» **Assigned task**
Identify, in the records below, every line where the string "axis" appears, and copy each such line.
=== Data ===
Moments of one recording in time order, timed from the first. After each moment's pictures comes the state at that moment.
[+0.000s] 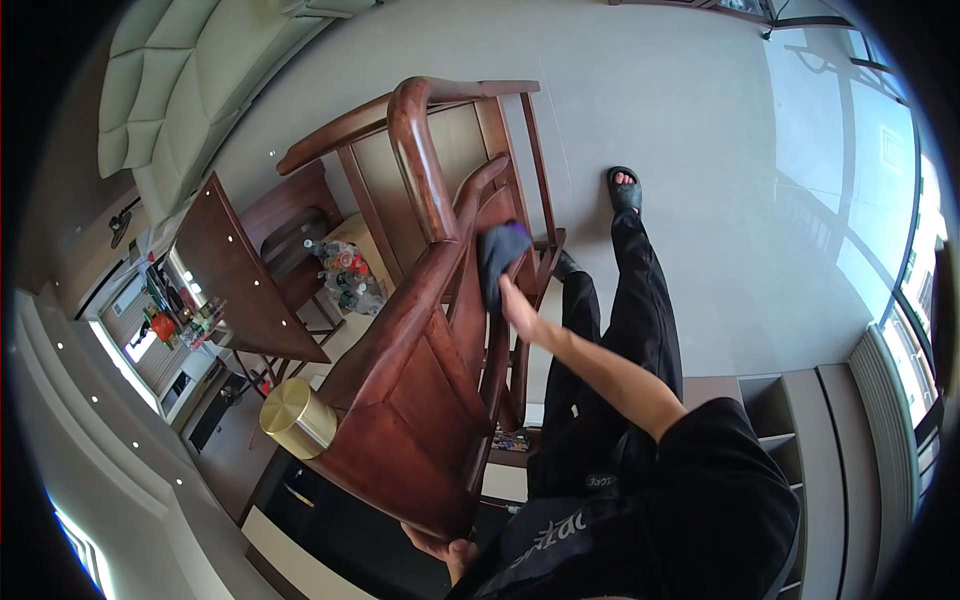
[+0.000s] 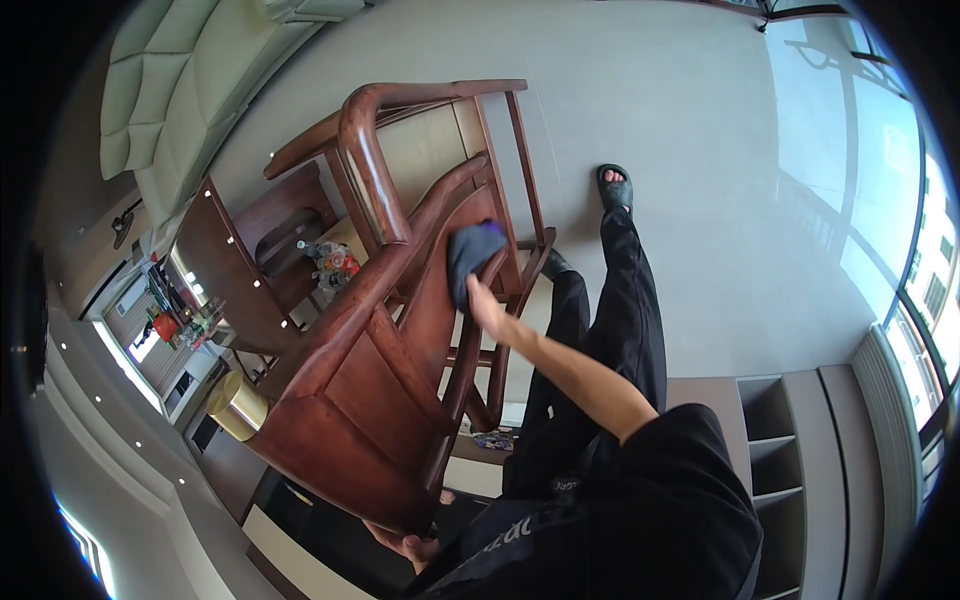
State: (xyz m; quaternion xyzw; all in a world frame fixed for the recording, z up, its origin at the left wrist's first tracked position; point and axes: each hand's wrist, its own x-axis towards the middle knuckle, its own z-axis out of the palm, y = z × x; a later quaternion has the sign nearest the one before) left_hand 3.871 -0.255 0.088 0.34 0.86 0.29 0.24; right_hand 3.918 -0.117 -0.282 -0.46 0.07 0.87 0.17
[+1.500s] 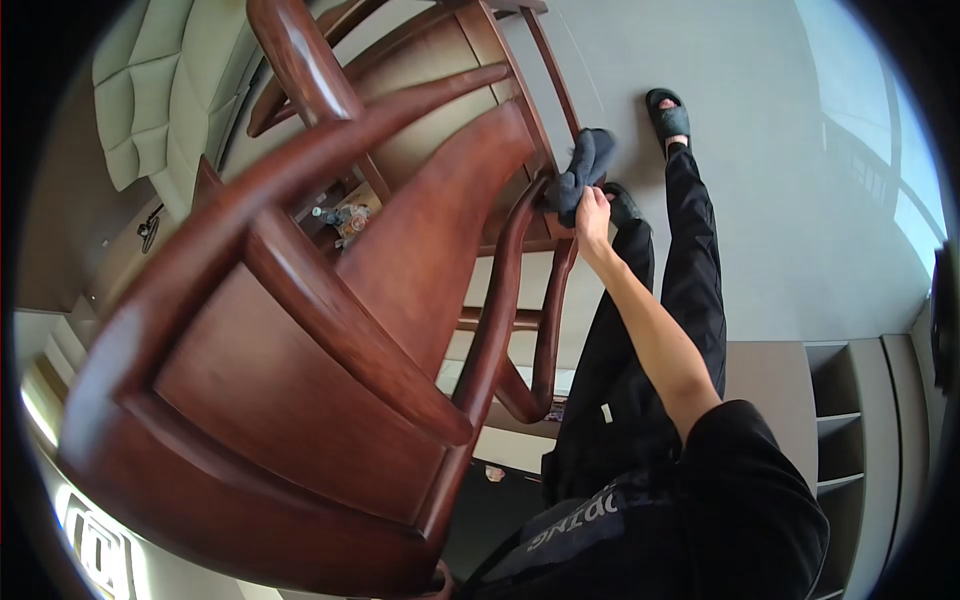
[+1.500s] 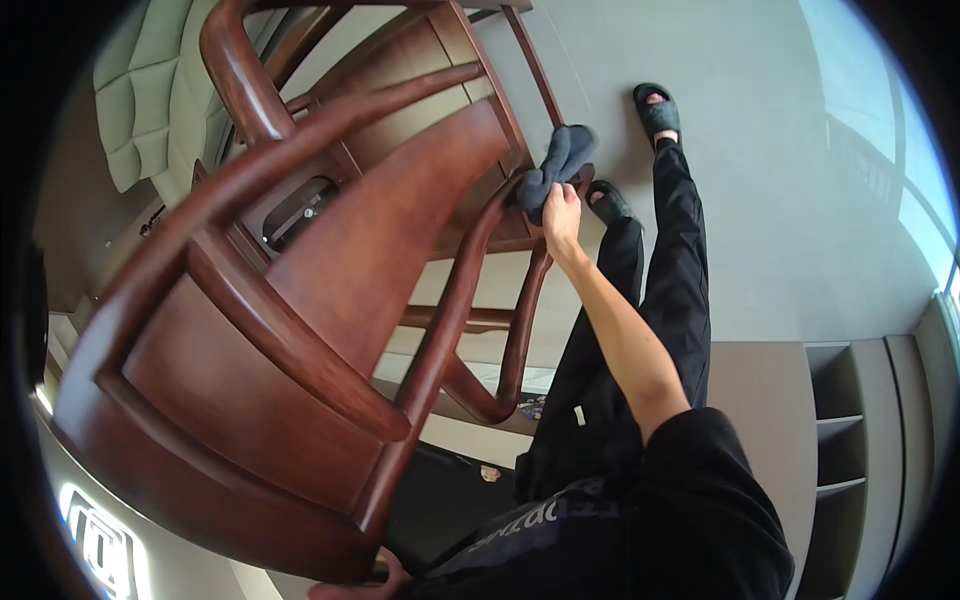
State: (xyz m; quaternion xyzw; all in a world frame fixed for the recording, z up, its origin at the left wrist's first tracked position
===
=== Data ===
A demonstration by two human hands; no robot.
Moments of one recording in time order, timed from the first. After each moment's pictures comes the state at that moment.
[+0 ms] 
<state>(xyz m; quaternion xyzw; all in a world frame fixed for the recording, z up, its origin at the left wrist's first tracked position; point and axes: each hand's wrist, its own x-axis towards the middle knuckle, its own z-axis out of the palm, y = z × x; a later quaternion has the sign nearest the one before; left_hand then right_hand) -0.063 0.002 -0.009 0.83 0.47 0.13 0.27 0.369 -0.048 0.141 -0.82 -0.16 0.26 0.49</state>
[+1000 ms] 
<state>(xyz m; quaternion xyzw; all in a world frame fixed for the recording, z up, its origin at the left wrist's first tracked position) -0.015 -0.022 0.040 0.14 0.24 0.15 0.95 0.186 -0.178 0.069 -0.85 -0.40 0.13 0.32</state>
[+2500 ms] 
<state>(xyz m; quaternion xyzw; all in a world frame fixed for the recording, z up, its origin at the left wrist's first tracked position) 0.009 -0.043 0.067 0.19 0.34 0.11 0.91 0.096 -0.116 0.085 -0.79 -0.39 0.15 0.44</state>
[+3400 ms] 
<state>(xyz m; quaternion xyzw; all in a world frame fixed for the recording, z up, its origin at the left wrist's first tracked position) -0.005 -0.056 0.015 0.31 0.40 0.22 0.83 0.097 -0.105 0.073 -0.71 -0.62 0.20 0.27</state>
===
» **Response to the task**
State: (xyz m; quaternion xyzw; all in a world frame fixed for the recording, z up, its origin at the left wrist's first tracked position; point and axes: each hand's wrist, its own x-axis towards the middle knuckle, its own z-axis out of the palm, y = z × x; a later quaternion has the sign nearest the one before) left_hand 3.871 -0.255 0.088 0.34 0.86 0.29 0.24; right_hand 3.918 -0.117 -0.282 -0.46 0.07 0.87 0.17
<state>(xyz m; quaternion xyzw; all in a world frame fixed for the recording, z up, its origin at the left wrist's first tracked position; point and axes: each hand's wrist, its own x-axis towards the middle knuckle, its own z-axis out of the palm, y = z × x; a later quaternion has the sign nearest the one before; left_hand then right_hand) -0.063 0.002 -0.009 0.83 0.47 0.13 0.27 0.369 -0.048 0.141 -0.82 -0.16 0.26 0.49</state>

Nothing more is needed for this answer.